Leggendo qui e là citazioni a riguardo, una delle tante che colpisce è quella di Aran Cosentino, un ragazzo di diciassette anni diventato famoso per la lotta alla salvaguardia dell’ambiente: “Siamo tutti online ma non siamo connessi”.

Essere connessi con chiunque è stato utile in tanti campi, nel corso della storia: le comunicazioni si sono semplificate e da alcuni anni abbiamo la possibilità di vedere e sentire vicino qualcuno distante molti chilometri da noi. Allo stesso tempo le comunicazioni sensibili si sono complicate, perché tenendo gli occhi sul computer o sullo schermo dello smartphone, non riusciamo a guardare chi sta seduto al nostro fianco.

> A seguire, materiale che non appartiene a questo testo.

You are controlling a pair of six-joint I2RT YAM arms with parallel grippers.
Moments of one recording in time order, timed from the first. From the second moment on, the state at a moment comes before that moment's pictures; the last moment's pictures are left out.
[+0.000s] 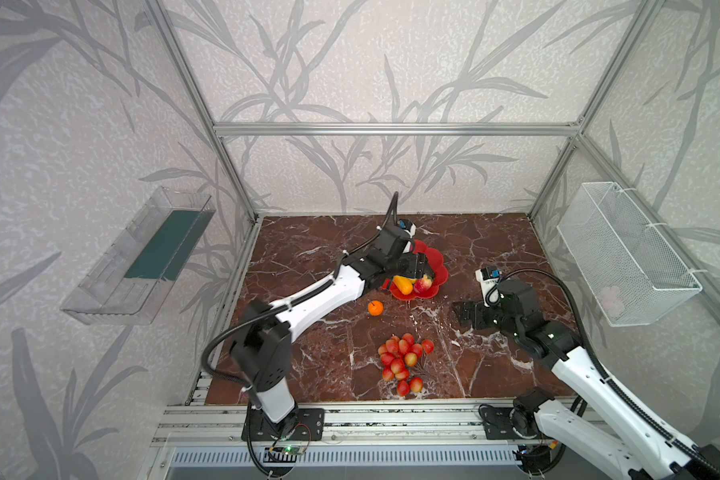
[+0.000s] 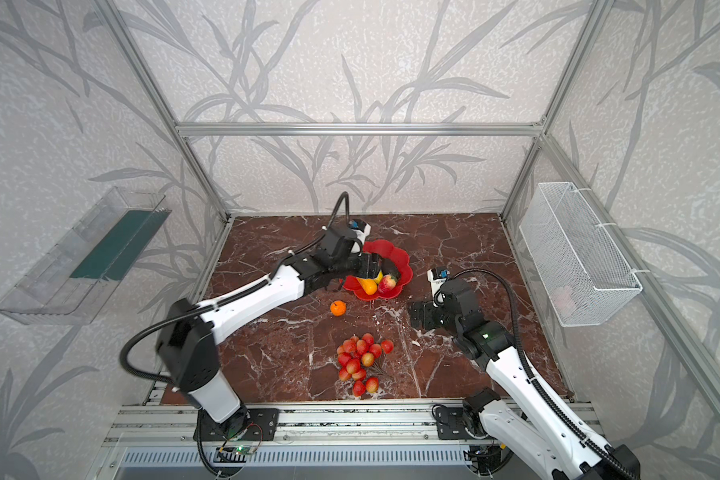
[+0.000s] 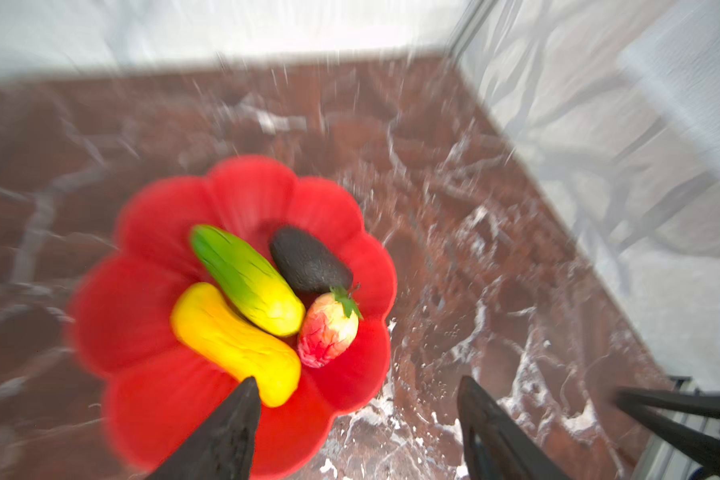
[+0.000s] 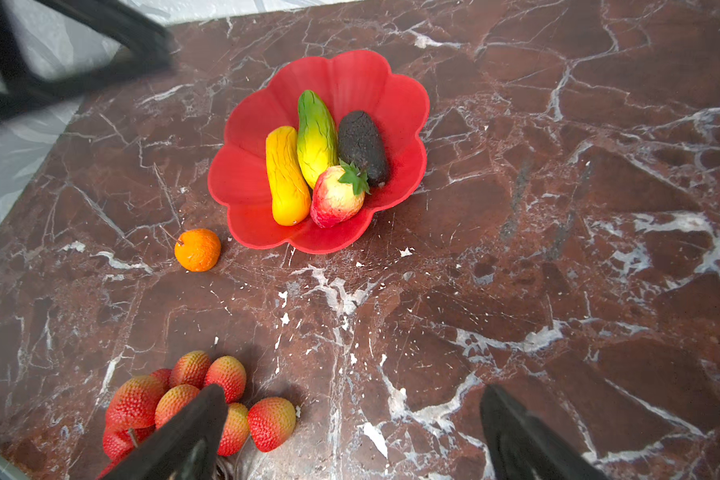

Internet fa parte della nostra vita. Se non sappiamo qualcosa non ci affidiamo più a enciclopedie infinite, ma semplicemente accediamo a un motore di ricerca e ci affidiamo completamente ai primi risultati che questo ci propone. Internet comodo, insomma, ma inevitabilmente anche superficiale? Sono davvero connessioni, quelle che creiamo quando siamo siamo connessi? Sensibilizzare i giovani alla concretezza è diventato necessario. In un mondo "a portata di Google”, le giovani menti devono imparare a gestire le connessioni umane fuori dalla rete virtuale, basate sulla dialettica reale e non sugli emoji.

Internet è una rete, noi siamo animali: le prime sono sempre state una trappola per i secondi. Che internet sia la nostra?